- [Your goal] When the word "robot" shows up in a line of the data below, copy that whole line.

(Dataset excerpts)
....................
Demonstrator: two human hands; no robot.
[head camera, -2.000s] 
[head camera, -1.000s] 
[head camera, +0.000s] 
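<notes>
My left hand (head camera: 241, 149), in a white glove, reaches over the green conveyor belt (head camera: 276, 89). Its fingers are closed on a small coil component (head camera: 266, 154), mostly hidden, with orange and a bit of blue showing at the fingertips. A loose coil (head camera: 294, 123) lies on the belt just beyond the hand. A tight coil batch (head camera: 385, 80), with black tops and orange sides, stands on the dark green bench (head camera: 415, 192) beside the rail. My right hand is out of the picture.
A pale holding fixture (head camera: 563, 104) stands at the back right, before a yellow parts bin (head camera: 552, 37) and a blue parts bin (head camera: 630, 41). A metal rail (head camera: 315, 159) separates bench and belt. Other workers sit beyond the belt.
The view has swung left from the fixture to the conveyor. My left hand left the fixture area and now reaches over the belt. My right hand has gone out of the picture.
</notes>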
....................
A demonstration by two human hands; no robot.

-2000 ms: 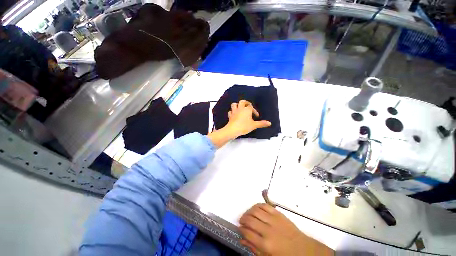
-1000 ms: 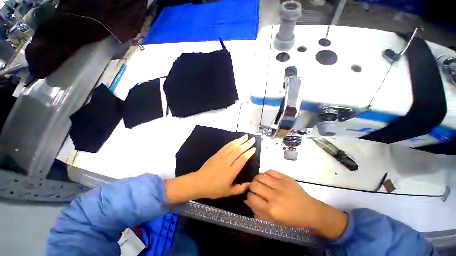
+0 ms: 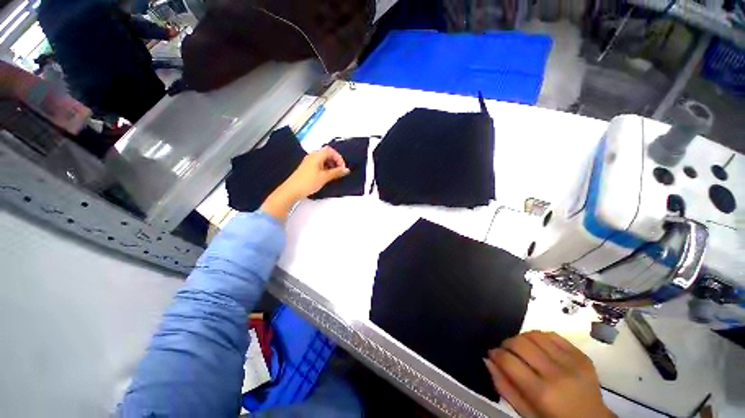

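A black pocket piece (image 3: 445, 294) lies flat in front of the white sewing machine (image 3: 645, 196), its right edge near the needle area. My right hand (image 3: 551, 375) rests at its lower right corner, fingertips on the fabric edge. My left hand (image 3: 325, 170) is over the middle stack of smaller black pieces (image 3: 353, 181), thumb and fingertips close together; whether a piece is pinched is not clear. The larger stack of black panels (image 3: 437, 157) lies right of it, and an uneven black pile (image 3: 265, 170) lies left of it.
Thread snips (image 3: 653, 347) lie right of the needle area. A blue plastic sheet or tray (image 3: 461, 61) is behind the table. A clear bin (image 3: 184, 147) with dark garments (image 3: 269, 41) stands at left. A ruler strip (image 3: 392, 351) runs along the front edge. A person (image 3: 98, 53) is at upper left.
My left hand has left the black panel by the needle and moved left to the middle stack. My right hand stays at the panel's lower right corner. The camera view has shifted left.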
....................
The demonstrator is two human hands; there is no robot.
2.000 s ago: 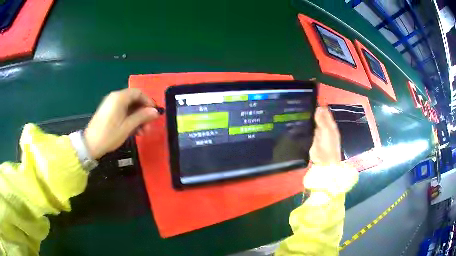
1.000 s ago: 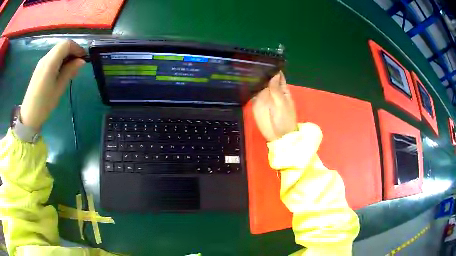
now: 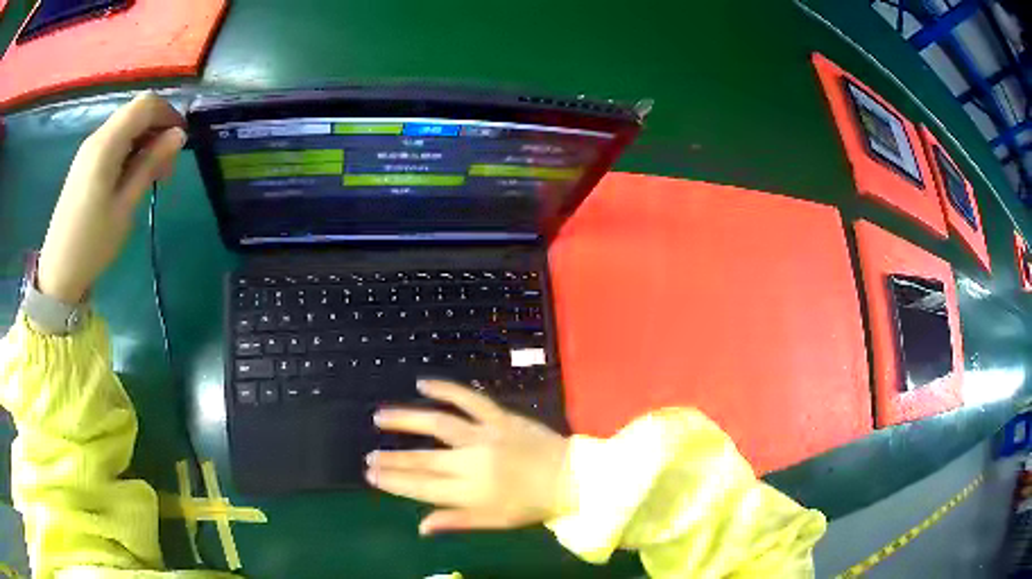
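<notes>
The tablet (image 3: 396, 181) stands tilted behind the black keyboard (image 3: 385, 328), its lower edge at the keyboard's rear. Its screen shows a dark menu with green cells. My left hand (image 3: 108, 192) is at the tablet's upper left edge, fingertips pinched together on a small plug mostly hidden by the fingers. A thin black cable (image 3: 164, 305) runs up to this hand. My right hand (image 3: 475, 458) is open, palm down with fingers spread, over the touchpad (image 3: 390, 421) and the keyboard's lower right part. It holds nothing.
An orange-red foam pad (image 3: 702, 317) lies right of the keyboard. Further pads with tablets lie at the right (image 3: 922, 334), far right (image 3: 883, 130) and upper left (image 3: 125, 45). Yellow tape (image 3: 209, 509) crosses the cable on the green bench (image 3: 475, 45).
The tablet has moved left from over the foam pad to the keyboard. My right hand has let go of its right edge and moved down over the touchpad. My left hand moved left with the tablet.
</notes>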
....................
- [Exercise output]
Demonstrator: two human hands; no robot.
A demonstration by two human hands; no robot.
The demonstrator is two human hands; there is no robot.

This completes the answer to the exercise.